False Independence
By Will Lieber, 18, Illinois
For many young adults, college represents a welcome step away from their parents. They can finally live on their own, savoring the freedom of a truly independent lifestyle. Teens can finally party and date as they please without a single ounce of parental intervention.
As a first semester college student, however, I’ve found that this perception of independence does not actually represent the school experience. College, under most conditions, is not a state of total independence, and for most young adults, this is not a bad thing.
Independence means that you do not rely on anyone else in order to function. By this definition, most college students are not as independent as they may say they are. College is expensive, and the majority of college students rely on their parents for financial support. This is not their fault- a diploma costs a king’s ransom.

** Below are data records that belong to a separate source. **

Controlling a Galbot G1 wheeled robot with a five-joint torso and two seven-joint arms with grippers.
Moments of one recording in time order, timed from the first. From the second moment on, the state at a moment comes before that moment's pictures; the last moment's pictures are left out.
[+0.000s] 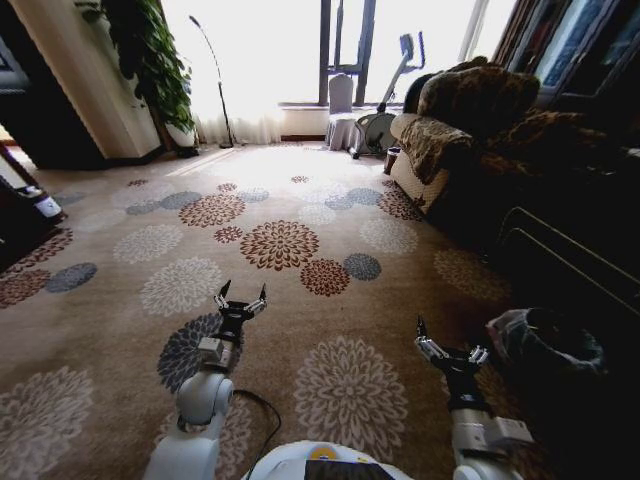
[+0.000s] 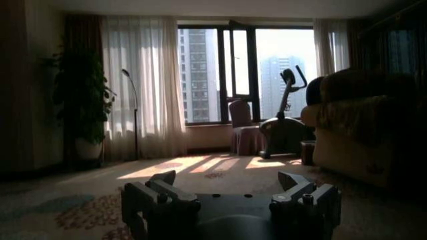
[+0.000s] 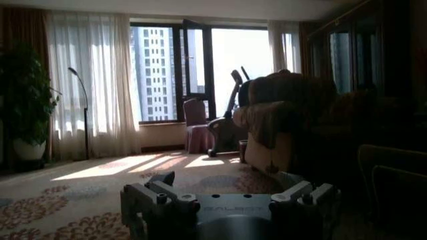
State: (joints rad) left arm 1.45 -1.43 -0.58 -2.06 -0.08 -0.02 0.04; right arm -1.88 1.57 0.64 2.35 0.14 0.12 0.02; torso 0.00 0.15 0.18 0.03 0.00
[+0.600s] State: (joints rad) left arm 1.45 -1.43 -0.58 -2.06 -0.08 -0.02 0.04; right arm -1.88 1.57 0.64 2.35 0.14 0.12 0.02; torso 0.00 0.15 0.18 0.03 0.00
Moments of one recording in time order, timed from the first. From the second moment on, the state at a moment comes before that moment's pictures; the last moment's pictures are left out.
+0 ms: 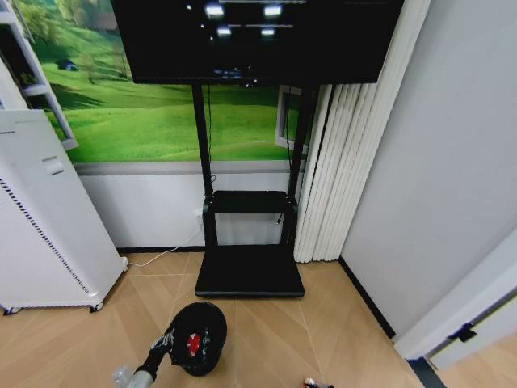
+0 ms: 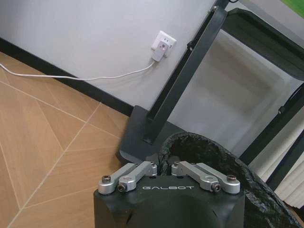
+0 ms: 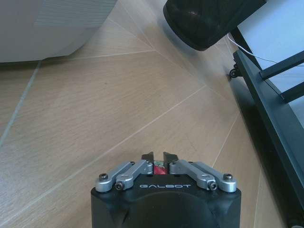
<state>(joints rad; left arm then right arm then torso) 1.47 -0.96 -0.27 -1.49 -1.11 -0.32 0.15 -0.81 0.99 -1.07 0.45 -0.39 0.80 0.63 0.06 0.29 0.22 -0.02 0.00</state>
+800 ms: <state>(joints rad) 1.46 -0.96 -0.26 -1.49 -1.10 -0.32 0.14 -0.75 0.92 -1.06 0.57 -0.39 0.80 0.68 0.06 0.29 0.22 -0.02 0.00</state>
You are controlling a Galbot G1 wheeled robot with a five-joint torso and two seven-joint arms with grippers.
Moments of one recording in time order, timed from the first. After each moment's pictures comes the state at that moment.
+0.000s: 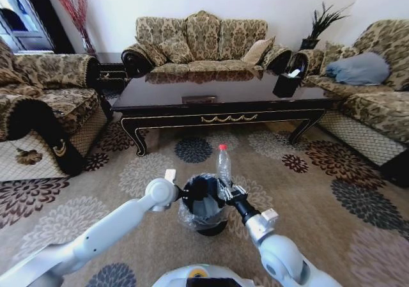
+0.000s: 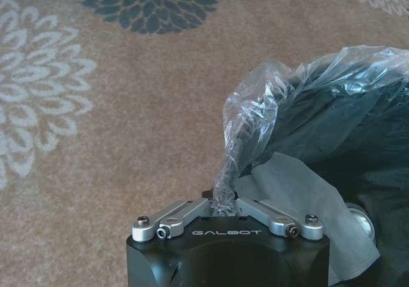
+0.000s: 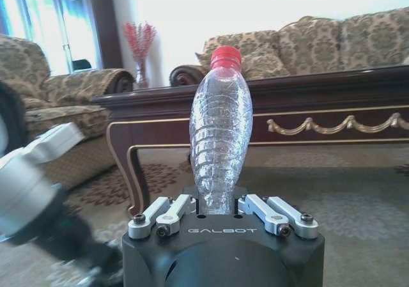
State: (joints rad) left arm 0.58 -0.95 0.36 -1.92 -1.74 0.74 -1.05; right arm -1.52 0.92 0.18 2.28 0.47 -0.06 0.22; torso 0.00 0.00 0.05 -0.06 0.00
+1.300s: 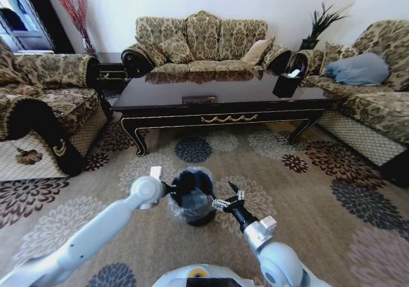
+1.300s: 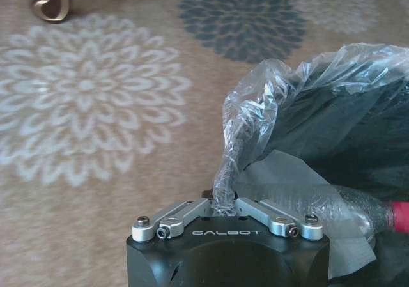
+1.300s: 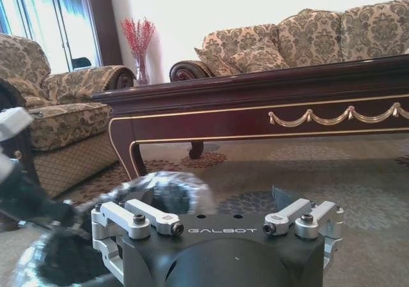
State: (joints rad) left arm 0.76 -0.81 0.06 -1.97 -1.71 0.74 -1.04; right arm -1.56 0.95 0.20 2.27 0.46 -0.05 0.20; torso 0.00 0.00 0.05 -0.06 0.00
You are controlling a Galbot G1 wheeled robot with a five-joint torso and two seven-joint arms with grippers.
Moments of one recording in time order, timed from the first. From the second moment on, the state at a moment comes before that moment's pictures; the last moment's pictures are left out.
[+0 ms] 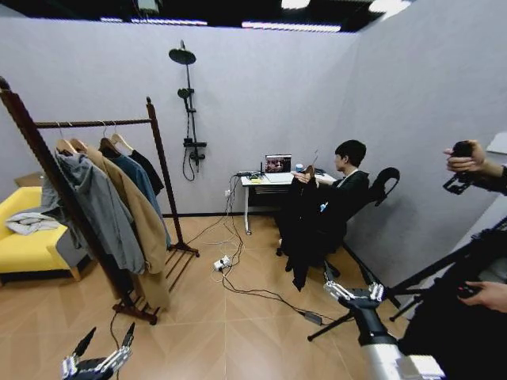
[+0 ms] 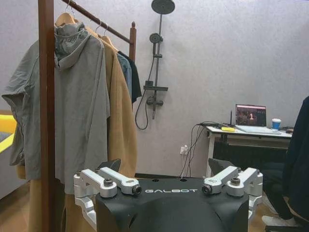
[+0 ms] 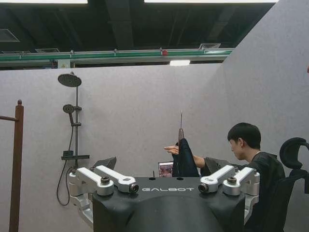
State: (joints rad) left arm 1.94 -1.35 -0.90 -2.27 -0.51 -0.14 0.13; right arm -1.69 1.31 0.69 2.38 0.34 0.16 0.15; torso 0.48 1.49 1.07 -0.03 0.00
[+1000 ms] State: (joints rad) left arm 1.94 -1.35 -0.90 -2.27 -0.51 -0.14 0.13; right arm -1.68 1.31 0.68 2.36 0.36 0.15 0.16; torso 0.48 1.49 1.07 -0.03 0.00
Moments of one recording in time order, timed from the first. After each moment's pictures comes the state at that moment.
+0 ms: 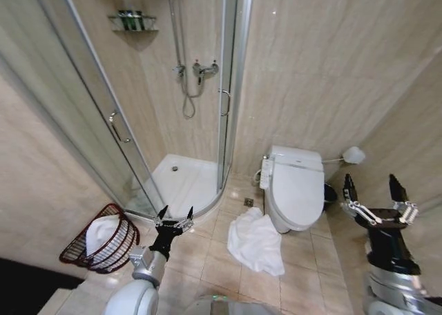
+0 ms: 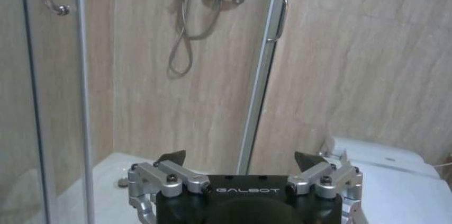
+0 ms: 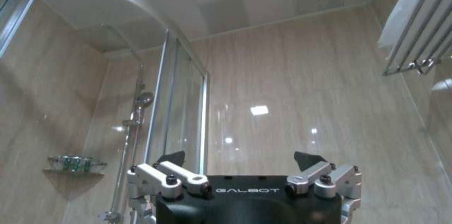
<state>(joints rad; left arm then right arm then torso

However, it is ignorant to think that without paying for your own tuition, housing, meal plan, health insurance, phone bill, car and more, you can be truly independent.

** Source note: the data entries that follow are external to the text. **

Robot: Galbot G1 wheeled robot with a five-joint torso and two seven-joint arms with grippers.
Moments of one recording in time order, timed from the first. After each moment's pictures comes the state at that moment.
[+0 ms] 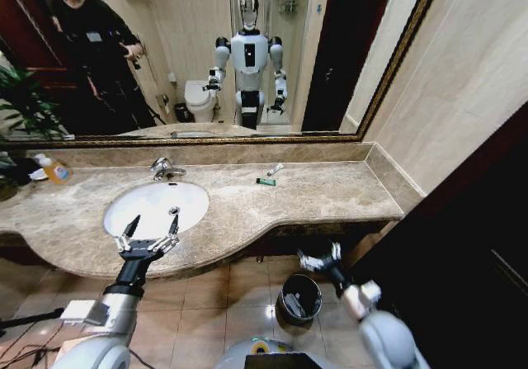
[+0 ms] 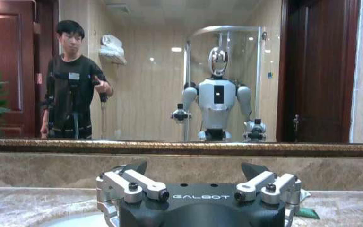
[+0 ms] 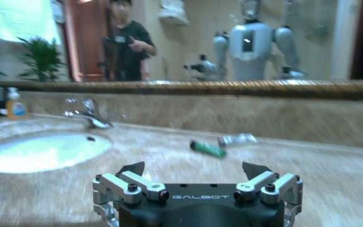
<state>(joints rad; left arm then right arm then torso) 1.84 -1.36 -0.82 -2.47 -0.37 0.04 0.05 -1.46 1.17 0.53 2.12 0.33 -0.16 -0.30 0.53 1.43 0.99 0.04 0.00</state>
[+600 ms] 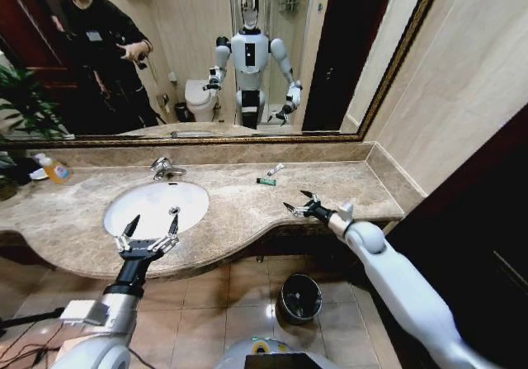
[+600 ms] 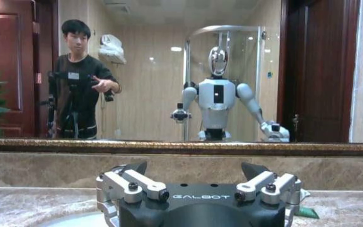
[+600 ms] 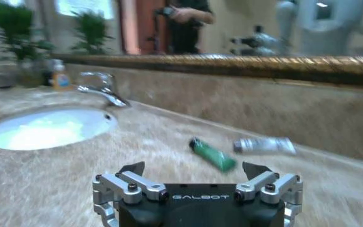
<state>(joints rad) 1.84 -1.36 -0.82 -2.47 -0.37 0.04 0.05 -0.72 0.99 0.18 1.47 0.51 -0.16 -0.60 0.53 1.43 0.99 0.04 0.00</state>
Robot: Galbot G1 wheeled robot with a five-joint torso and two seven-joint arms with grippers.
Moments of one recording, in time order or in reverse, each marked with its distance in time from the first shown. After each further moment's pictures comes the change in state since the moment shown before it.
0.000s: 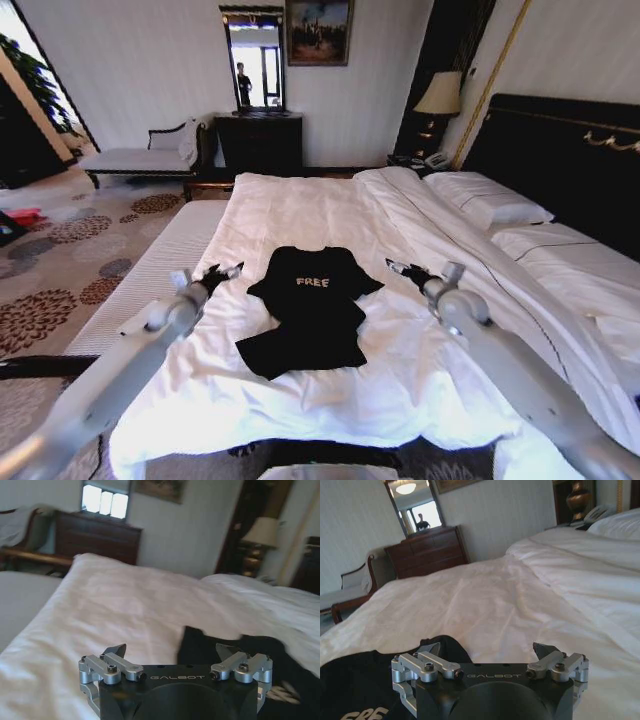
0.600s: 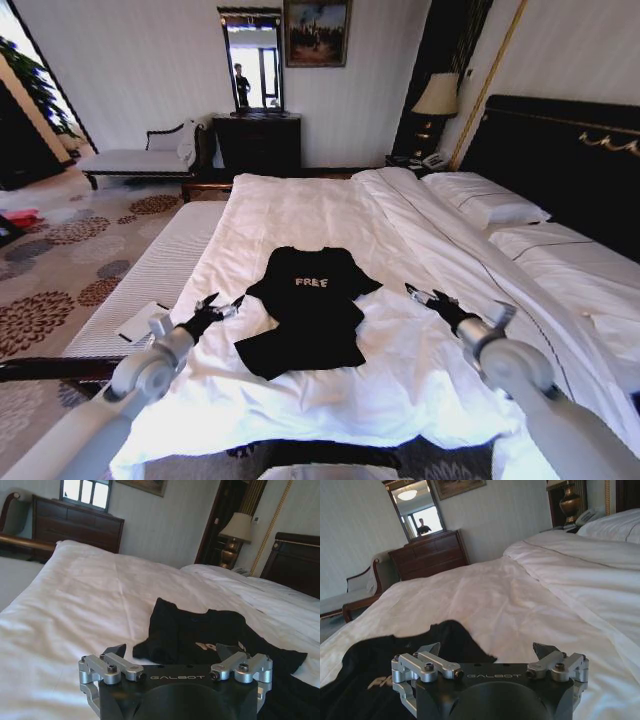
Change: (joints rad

College, still, is not devoid of freedom. It provides many steps towards independence in other aspects of life, especially time management. This is both a blessing and a curse, as many young adults find that the complete lack of structure leaves them easily distracted until they can figure out how best to spend their newfound surplus of free time. Another aspect of independence in college is the freedom of thought. In higher education, many students encounter new ideologies and backgrounds, which broadens their mental and intellectual horizons.
Time management and conscientiousness are valuable traits of a well-rounded adult, but we must remember that moving away from home does not represent unequivocal independence. True independence requires financial stability that we will not have until our work in college is done, and we have used our experiences to secure jobs allowing us to live how we please.

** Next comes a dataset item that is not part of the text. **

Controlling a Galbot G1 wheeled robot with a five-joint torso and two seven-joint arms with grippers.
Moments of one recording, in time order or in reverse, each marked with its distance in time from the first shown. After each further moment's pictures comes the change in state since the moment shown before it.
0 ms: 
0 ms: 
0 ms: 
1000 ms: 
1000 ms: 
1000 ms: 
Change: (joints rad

This misunderstanding of independence is important to recognize because needing other people is okay. The pretense that the independence granted by college translates to a need to live life completely on your own is unhealthy. College is meant to prepare us for working life, but it is not meant to accelerate us into adulthood. American culture values individuality and the ability to survive on one’s own, and parts of college life embody this expectation that we can thrive independently. Despite this, I feel that growing towards independence should be a gradual change, and leaning on others throughout this process for advice and support should be encouraged, not seen as abnormal.
This commentary is not meant to demean college students; I am among those seeking personal growth during this unique experience. The point is to present another perspective on this process of education. I believe that some degree of dependence on others is not a sign of weakness, but of strength and maturity: we still, and possibly always will, need the support of loved ones in our lives.
I was inspired to write this after coming to college and interacting with many of my peers. My image of what college would look like was very different from what I encountered, and this opinion article is a product of my thoughts on those differences.